Through the "real server campaign" that is being rolled out worldwide this week, Intel will work with industry partners in its reseller channel, including distributors, dealers, system builders, local original equipment manufacturers and solution providers, to provide technical and marketing assistance to reach small- and mid-sized businesses. Emerging computer markets around the world, such as China, India, Brazil, Mexico, and Russia, will receive special focus.
Agatstein said that a fair share of Intel's recent growth originated in small businesses overseas specifically Europe and Asia. While the heart of Intel's message is that all small businesses have room to grow, Agatstein said it's really a reminder of things many small business operators already know.
"Most small businesses start with one person and a PC," Agatstein said. "They start with an idea and a database then add a print server or a fax server and then network a system around that single PC. Desktop PCs are designed for processing applications, not supporting entire small business infrastructures."
Many small businesses don't have the correct server equipment to meet the modern demands of business computing, which include multitasking, security, networking, and extensive storage. The right server can deliver a total cost advantage, including lowered operating costs, improved performance, and room to grow. But more than anything else, a proper server system, ideally powered by an Intel chip such as the Xeon processor, allows small businesses to stay in business.
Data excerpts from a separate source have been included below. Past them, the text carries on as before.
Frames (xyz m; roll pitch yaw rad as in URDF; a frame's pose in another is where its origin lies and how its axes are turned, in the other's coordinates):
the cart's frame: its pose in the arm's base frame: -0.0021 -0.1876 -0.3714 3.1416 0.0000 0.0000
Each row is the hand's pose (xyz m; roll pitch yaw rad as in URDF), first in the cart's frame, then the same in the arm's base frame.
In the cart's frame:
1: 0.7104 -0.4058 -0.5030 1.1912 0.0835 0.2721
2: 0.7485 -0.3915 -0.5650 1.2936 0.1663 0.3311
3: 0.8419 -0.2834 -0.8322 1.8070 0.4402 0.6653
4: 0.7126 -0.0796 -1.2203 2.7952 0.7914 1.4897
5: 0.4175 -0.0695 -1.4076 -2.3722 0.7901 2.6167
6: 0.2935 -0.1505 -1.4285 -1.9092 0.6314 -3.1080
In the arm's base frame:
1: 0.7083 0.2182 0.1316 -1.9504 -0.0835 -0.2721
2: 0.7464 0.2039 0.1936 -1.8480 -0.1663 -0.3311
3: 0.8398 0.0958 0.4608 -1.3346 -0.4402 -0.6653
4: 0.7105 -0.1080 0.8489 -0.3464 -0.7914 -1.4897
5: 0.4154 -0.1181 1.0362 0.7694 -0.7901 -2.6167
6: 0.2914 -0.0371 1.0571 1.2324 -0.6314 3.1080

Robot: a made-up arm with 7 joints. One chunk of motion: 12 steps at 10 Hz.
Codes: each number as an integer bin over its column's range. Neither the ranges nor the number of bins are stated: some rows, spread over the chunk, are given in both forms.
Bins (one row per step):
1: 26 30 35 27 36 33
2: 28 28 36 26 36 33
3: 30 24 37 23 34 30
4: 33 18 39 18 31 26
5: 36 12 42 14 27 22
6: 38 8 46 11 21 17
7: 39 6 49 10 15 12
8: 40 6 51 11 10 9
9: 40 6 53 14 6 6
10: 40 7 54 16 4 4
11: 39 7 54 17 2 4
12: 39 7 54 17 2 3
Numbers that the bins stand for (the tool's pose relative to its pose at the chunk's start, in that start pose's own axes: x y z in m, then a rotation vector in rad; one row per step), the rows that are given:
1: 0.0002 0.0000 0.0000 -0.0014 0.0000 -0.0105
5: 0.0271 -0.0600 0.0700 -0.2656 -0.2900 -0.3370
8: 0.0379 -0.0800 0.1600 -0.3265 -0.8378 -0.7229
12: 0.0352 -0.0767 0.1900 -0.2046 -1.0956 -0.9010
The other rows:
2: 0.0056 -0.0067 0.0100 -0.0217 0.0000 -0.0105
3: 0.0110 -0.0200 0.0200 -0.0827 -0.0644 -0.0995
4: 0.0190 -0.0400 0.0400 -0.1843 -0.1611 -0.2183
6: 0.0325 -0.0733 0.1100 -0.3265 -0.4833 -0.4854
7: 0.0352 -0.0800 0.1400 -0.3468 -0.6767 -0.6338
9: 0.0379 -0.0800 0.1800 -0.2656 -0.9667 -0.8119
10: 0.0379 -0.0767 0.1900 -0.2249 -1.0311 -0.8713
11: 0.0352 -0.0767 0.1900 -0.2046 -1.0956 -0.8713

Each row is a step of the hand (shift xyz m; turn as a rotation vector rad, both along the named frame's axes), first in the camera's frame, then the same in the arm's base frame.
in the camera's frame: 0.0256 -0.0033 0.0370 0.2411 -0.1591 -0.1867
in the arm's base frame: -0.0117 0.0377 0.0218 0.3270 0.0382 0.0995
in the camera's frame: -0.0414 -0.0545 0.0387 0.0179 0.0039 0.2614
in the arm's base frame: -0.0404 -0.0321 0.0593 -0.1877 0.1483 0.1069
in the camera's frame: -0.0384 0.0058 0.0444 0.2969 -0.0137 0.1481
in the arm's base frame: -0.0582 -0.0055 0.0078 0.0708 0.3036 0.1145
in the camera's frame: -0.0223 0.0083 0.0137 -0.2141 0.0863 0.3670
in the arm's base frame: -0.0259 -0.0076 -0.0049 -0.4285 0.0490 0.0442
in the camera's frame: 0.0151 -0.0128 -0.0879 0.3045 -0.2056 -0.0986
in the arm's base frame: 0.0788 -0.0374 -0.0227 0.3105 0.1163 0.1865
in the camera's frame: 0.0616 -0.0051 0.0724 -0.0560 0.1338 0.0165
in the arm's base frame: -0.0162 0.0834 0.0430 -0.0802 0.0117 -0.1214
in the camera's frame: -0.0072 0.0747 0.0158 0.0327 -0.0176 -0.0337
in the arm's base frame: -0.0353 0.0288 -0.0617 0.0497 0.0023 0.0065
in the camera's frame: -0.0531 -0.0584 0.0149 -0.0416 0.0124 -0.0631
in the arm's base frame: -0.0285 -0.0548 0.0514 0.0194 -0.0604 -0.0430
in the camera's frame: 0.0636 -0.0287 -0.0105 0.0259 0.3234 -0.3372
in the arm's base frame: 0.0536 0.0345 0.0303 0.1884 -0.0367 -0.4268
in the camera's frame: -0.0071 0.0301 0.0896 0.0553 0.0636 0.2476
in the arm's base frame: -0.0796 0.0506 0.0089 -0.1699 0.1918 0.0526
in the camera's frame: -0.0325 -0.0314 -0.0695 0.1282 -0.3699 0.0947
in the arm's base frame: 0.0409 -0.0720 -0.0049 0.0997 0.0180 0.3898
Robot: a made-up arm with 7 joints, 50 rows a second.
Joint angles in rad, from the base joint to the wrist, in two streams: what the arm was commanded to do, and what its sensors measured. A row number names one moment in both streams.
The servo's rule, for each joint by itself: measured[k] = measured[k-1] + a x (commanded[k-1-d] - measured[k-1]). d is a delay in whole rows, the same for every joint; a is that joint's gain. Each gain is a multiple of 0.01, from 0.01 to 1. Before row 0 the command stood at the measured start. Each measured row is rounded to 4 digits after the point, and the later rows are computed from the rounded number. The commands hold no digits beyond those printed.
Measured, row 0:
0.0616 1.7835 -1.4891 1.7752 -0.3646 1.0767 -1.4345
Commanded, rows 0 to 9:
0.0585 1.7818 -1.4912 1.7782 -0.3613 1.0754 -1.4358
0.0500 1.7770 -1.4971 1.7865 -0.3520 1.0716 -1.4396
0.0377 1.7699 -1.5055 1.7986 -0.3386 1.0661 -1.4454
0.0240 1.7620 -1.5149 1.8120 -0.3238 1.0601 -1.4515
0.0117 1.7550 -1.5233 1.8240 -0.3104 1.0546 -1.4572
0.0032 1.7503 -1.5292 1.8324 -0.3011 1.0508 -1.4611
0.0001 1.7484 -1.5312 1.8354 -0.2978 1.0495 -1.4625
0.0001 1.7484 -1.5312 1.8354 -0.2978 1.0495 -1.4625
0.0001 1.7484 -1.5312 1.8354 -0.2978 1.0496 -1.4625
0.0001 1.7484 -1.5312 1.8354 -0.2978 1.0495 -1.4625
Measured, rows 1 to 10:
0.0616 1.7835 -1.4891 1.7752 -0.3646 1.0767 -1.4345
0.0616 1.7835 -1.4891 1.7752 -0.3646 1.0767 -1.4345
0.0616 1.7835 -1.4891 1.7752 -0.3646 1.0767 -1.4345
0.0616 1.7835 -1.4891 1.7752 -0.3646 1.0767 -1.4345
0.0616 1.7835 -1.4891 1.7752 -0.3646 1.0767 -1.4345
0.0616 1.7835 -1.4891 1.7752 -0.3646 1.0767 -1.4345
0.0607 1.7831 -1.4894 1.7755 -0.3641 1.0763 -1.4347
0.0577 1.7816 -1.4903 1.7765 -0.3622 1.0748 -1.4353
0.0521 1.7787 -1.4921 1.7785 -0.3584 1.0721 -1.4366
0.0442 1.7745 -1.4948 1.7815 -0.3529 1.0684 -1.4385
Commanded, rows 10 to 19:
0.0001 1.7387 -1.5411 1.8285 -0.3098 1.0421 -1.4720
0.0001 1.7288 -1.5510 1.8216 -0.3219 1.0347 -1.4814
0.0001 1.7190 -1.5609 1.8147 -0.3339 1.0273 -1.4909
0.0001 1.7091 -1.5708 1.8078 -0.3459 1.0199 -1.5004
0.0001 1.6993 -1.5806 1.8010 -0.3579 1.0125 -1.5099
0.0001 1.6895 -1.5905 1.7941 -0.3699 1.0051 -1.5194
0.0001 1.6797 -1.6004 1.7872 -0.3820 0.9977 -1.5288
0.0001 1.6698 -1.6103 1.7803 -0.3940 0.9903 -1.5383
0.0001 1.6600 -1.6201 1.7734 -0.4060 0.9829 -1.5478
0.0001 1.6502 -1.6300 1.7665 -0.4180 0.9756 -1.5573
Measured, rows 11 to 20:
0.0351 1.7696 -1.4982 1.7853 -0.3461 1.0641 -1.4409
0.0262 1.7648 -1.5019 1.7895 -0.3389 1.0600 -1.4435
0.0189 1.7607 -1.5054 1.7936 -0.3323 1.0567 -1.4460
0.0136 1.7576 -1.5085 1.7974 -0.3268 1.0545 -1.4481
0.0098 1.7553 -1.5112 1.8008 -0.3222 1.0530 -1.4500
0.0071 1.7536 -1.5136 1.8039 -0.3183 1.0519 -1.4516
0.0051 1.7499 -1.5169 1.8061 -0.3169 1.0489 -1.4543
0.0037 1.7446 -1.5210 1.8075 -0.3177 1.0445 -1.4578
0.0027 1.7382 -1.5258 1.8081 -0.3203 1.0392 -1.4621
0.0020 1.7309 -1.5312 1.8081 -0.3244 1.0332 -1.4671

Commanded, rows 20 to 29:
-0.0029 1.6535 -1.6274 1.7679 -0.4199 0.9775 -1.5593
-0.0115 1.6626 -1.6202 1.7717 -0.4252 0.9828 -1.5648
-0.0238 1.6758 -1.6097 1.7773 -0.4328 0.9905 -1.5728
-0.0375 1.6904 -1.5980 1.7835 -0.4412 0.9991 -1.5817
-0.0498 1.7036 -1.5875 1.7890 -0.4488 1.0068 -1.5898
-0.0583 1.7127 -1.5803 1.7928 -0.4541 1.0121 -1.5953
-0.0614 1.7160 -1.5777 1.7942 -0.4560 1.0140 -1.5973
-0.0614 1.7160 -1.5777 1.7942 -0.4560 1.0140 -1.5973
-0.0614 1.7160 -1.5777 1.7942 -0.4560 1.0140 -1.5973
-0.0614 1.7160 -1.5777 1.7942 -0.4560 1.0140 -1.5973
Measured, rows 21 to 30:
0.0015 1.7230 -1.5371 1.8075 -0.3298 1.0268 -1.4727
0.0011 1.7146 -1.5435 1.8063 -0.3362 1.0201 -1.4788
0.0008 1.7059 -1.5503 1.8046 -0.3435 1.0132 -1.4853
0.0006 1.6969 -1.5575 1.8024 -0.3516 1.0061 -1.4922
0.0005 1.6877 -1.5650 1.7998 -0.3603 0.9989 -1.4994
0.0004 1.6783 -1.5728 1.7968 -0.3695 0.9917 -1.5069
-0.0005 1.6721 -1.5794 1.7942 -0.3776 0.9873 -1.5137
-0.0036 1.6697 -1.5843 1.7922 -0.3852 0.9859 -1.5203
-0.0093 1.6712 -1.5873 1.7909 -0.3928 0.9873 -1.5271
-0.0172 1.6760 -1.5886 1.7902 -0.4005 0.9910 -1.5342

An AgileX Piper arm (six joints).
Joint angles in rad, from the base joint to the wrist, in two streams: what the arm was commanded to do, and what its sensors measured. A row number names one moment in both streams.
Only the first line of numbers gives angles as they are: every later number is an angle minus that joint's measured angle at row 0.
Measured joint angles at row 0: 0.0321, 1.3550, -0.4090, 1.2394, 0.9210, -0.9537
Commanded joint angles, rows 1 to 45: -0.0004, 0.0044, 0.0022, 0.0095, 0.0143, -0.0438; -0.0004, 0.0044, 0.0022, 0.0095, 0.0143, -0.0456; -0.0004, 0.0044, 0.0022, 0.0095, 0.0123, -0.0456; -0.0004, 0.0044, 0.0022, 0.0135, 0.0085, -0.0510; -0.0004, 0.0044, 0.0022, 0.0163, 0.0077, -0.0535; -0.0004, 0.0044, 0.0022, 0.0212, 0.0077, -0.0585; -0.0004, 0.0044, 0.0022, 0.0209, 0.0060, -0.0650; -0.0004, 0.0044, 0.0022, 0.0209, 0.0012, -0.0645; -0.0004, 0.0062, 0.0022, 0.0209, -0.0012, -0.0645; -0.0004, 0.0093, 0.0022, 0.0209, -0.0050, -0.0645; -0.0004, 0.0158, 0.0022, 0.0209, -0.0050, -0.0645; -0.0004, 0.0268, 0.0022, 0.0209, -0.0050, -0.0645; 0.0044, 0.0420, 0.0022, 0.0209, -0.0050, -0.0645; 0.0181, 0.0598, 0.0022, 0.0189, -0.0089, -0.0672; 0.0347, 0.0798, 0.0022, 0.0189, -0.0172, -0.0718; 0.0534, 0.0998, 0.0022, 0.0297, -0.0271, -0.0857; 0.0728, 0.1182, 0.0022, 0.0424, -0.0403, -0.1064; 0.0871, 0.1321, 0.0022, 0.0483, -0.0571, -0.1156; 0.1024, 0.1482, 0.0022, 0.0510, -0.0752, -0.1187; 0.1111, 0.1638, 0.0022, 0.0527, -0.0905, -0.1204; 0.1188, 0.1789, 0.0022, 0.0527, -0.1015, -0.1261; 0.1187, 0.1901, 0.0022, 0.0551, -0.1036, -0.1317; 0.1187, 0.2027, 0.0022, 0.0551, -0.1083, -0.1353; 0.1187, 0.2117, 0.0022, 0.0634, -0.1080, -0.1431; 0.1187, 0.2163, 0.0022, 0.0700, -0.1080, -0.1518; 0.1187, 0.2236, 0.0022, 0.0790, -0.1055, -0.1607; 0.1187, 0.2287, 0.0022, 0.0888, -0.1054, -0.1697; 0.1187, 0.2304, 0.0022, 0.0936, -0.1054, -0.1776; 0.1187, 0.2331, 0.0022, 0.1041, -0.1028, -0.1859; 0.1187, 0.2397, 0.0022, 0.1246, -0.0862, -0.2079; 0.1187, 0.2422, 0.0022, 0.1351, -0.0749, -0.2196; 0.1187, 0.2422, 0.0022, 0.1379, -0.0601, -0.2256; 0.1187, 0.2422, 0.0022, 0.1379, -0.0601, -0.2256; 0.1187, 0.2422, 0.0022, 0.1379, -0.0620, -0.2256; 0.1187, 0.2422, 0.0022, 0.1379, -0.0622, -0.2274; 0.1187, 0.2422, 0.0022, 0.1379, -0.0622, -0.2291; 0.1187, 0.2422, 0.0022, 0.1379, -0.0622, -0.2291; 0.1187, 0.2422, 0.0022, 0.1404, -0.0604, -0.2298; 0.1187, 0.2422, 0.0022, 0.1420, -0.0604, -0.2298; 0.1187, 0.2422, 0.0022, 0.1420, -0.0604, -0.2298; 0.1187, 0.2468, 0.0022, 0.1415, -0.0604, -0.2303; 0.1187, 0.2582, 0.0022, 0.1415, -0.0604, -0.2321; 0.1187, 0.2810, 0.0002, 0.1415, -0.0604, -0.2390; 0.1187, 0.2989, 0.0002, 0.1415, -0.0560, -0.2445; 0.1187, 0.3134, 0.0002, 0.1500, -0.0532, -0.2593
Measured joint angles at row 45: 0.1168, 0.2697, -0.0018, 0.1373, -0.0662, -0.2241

Agatstein shared a typical example of the advantages of putting a proper server system to work for a small business.
"My daughter's dance studio recently had to have every one of its current customers fill out new paperwork for all the students," Agatstein explained. "Why? Because the one PC that held its entire customer database crashed and they were essentially out of business. This is just the type of situation our initiative is designed to reach averting a business computing disaster before it happens."
Small businesses typically participate in local groups and associations as part of their business networking. They share stories and common experiences about operating a small business to help each other grow through the good times and the bad. Intel wants to be a part of this community, only the networking isn't one-on-one its infrastructure building and learning about the advantages of managing high bandwidth connections to the Internet, the importance of high capacity storage and redundant components, as well as server operating systems for multi-user applications.
Intel has assembled a training program for system builders that includes technical information, hardware samples, white papers, product briefs, advertising templates, collateral material, marketing training, and a pricing rebate schedule. Small business operators can pick up information online at Intel's "real server" site or contact a local Intel partner to learn about the chipmaker's new program for small business computing.
Intel is not alone in reaching out to small businesses this year. We've seen major small business initiatives launched by many of the big manufacturers, including Cisco, Dell, Gateway and IBM, among others. Agatstein said Intel's initiative is different, not because it's a global campaign, but because the largest chipmaker in the world understands small business priorities.
"Small businesses' number one priority is putting food on the table," Agatstein said. "Number two is making payroll, and number three is to keep growing. Intel can show them their options, so small businesses continue to have the room to grow."